Overview

Phase II Study of Short Course FOLFOX Chemotherapy With Either Nivolumab or Nivolumab + Radiation in the First Line Treatment of Metastatic or Unresectable Gastroesophageal Cancers (BMS Protocol CA209-76L)

Status:
Recruiting

Trial end date:
2026-02-01

Target enrollment:
0

Participant gender:
All

Summary

This is a randomized phase II study examining nivolumab alone versus radiation therapy with nivolumab in subjects who did not have disease progression to initial therapy with the combination of FOLFOX and Nivolumab.

Phase:

Phase 2

Accepts Healthy Volunteers?

Details

Lead Sponsor:

Weill Medical College of Cornell University

Collaborator:

Bristol-Myers Squibb

Treatments:

Nivolumab

Criteria

Inclusion Criteria

- Subjects with a diagnosis of advanced unresectable or metastatic gastroesophageal
adenocarcinoma (eg. gastric, gastroesophageal junction, and esophageal adenocarcinoma)

- Be willing and able to provide written informed consent/assent for the trial

- Age > 18 years

- ECOG performance status ≤ 1

- Absolute neutrophil count ≥ 1,500/mL

- Platelets ≥ 100,000/mL

- Total bilirubin ≤ 1.5x upper limits of normal, unless the patient has known Gilbert's
disease.

- AST/ALT ≤ 2.5 upper limits of normal, or < 5x ULN for subjects with liver metastases

- Creatinine ≤ 1.5 mg/dl. If Creatinine > 1.5 mg/dl, creatinine clearance > 60 ml/min

- Be willing to provide tissue from a newly obtained core or excisional biopsy of a
tumor lesion. Newly-obtained is defined as a specimen obtained up to 28 days prior to
initiation of treatment on Day 1.

- For all males and females of childbearing potential, they should be agreeable to use
an adequate method of contraception or birth control. For females of child bearing
potential, a negative pregnancy test within 7 days of start of study drug is required

Exclusion Criteria

- Prior cytotoxic therapy for metastatic or incurable disease.
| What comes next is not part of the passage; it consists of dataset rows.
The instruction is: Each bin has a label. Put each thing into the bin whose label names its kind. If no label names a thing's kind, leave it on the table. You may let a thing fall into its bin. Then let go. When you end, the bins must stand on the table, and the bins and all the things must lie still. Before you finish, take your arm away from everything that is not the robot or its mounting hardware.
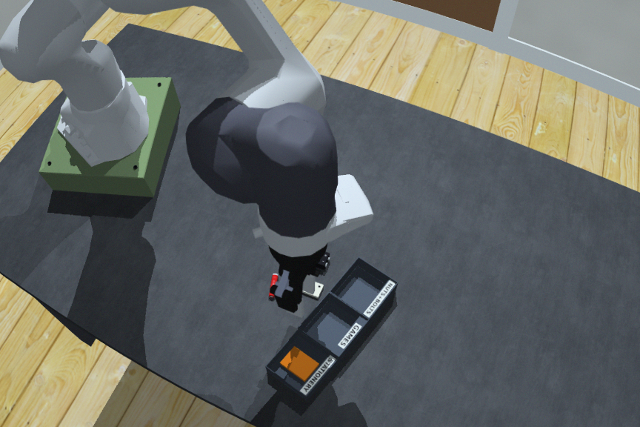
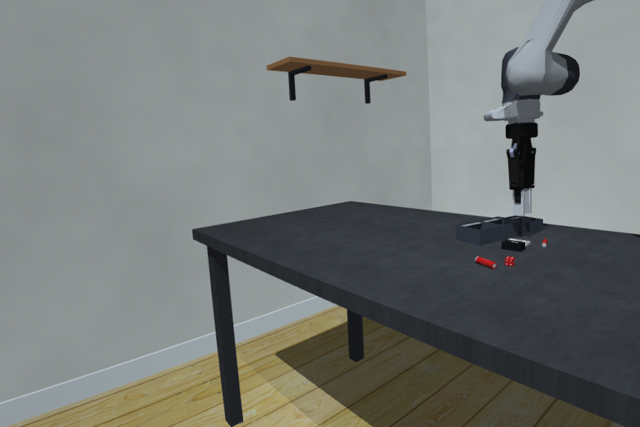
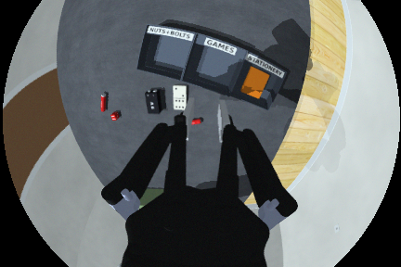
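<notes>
My hand is 2 cm past the white domino, 5 cm to the right of it and 9 cm above it. Round my hand: bin tray 6 cm ahead, 8 cm below; black 9V battery 3 cm behind, 11 cm to the left, 9 cm below; orange block 4 cm ahead, 8 cm to the right, 8 cm below.
</notes>
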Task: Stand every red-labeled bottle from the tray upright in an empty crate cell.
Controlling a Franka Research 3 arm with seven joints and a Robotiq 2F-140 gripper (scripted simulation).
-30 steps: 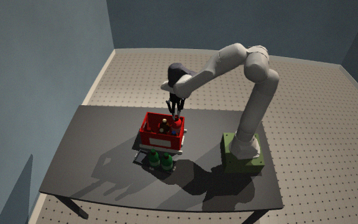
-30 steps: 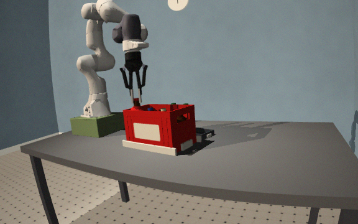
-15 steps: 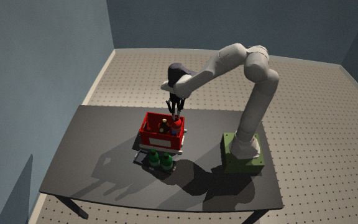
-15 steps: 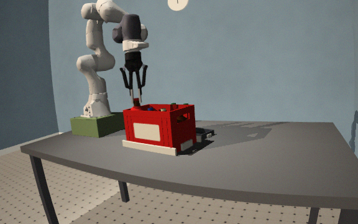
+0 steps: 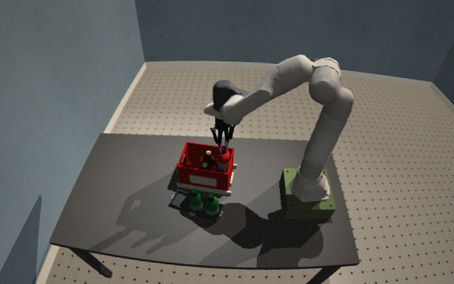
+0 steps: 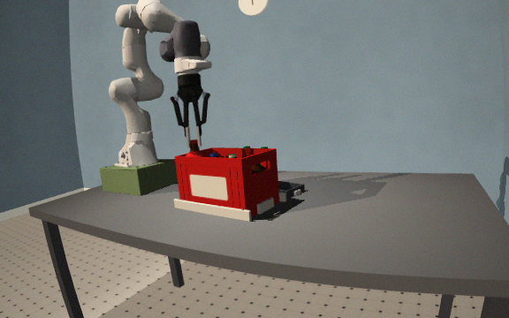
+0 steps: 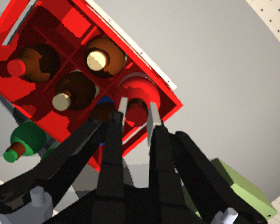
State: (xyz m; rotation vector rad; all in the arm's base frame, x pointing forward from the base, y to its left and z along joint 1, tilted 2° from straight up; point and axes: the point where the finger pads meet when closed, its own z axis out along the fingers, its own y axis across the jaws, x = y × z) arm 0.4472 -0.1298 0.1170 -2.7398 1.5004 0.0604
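Right now my hand is 90 mm above the red-labeled bottle. Round my hand: red crate (150 mm below, 90 mm ahead, 40 mm to the left).
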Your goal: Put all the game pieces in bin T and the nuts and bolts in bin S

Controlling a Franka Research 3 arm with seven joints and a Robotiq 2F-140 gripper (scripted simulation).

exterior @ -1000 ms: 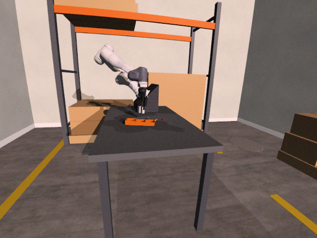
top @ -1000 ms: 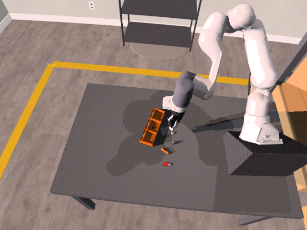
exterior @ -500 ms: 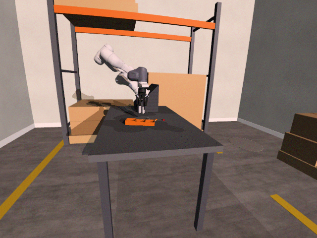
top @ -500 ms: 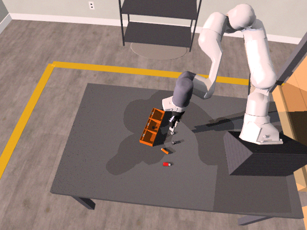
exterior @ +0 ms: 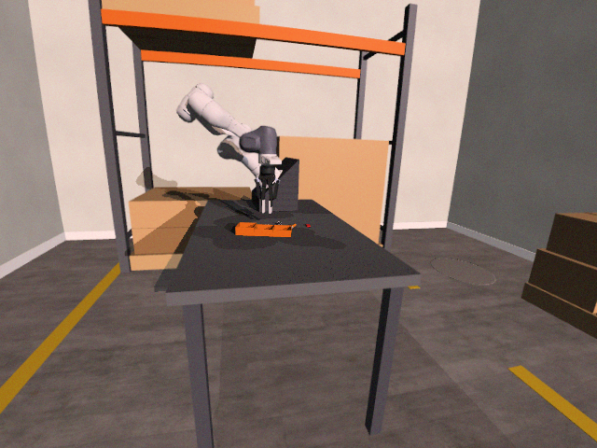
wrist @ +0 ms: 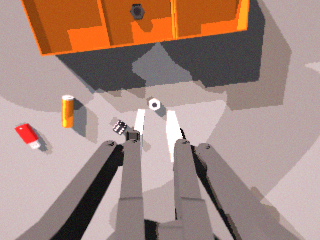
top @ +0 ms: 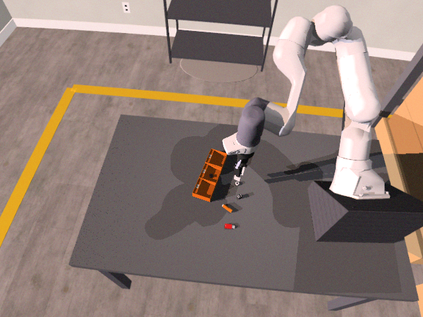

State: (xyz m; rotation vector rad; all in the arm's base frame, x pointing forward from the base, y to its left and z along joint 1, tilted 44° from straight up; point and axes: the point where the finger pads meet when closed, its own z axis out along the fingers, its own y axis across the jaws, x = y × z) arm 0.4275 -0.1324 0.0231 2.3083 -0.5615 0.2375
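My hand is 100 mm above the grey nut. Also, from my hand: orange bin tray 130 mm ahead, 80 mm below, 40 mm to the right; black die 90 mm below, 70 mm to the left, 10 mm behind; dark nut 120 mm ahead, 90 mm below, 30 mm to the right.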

- Patients may have had prior therapy with curative intent for localized disease, if
their recurrence or disease progression was more than six months from completing prior
therapy.

- HER2 positive adenocarcinoma

- Diagnosis of immunodeficiency or is receiving systemic steroid therapy or any other
form of immunosuppressive therapy within 7 days prior to the first dose of trial
treatment.

- Known history of active TB (Bacillus Tuberculosis)

- Known additional malignancy that is active. Exceptions include basal cell carcinoma of
the skin or squamous cell carcinoma of the skin that has undergone potentially
curative therapy or in situ cervical cancer.
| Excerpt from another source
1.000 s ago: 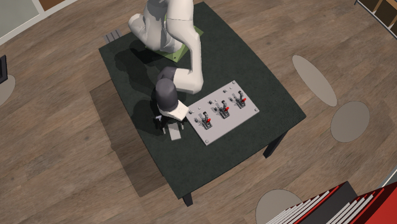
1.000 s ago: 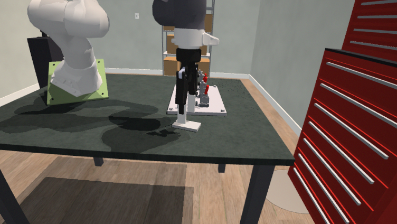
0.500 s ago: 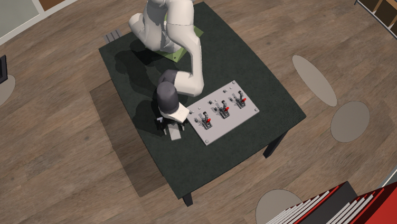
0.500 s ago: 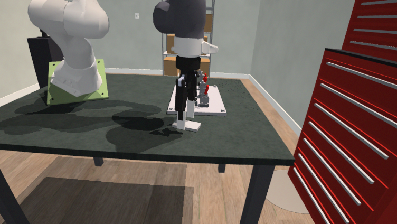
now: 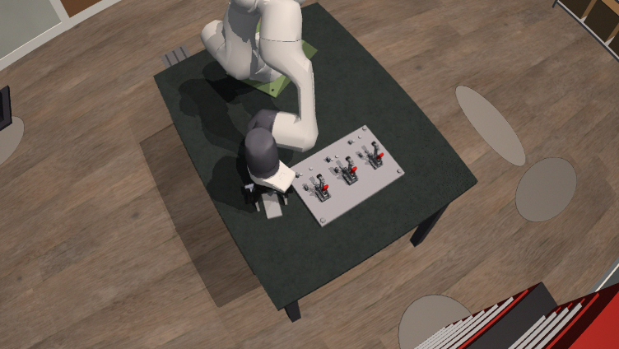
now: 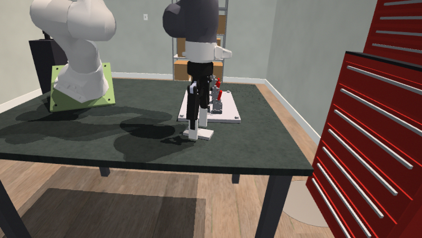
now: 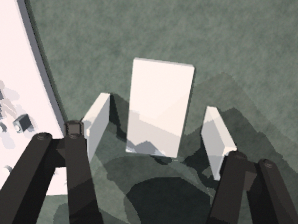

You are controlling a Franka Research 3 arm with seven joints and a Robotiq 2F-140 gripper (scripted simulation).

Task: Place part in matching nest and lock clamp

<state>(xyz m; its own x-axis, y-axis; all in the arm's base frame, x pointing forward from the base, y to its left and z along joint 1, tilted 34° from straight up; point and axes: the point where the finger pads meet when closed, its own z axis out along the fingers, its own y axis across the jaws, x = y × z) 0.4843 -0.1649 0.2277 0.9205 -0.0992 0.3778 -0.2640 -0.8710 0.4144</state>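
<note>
My hand is 30 mm above the part. The rest, counted from my hand: light grey fixture plate 270 mm to the left, 30 mm below, 30 mm ahead; then clamp 380 mm to the left, 50 mm ahead, 20 mm above.
</note>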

- Previous invasive malignancy treated with curative intent less than 3 years from time
of registration. Exceptions include prostate cancer or basal cell skin cancer.

- Active autoimmune disease that has required systemic treatment in the past 2 years
(i.e. with use of disease modifying agents, corticosteroids or immunosuppressive
drugs). Replacement therapy (eg., thyroxine, insulin, or physiologic corticosteroid
replacement therapy for adrenal or pituitary insufficiency, etc.) is not considered a
form of systemic treatment.

- Known history of, or any evidence of active, non-infectious pneumonitis.

- Active infection requiring systemic therapy.

- History or current evidence of any condition, therapy, or laboratory abnormality that
might confound the results of the trial, interfere with the subject's participation
for the full duration of the trial, or is not in the best interest of the subject to
participate, in the opinion of the treating investigator.

- Known psychiatric or substance abuse disorders that would interfere with cooperation
with the requirements of the trial.

- Is pregnant or breastfeeding, or expecting to conceive or father children within the
projected duration of the trial, starting with the pre-screening or screening visit
through 120 days after the last dose of trial treatment.

- Has received prior therapy with an anti-PD-1, anti-PD-L1, or anti-PD-L2 agent.

- Known history of Human Immunodeficiency Virus (HIV) (HIV 1/2 antibodies).

- Known active Hepatitis B (e.g., HBsAg reactive) or Hepatitis C (e.g., HCV RNA
[qualitative] is detected).

- Has received a live vaccine within 30 days of planned start of study therapy.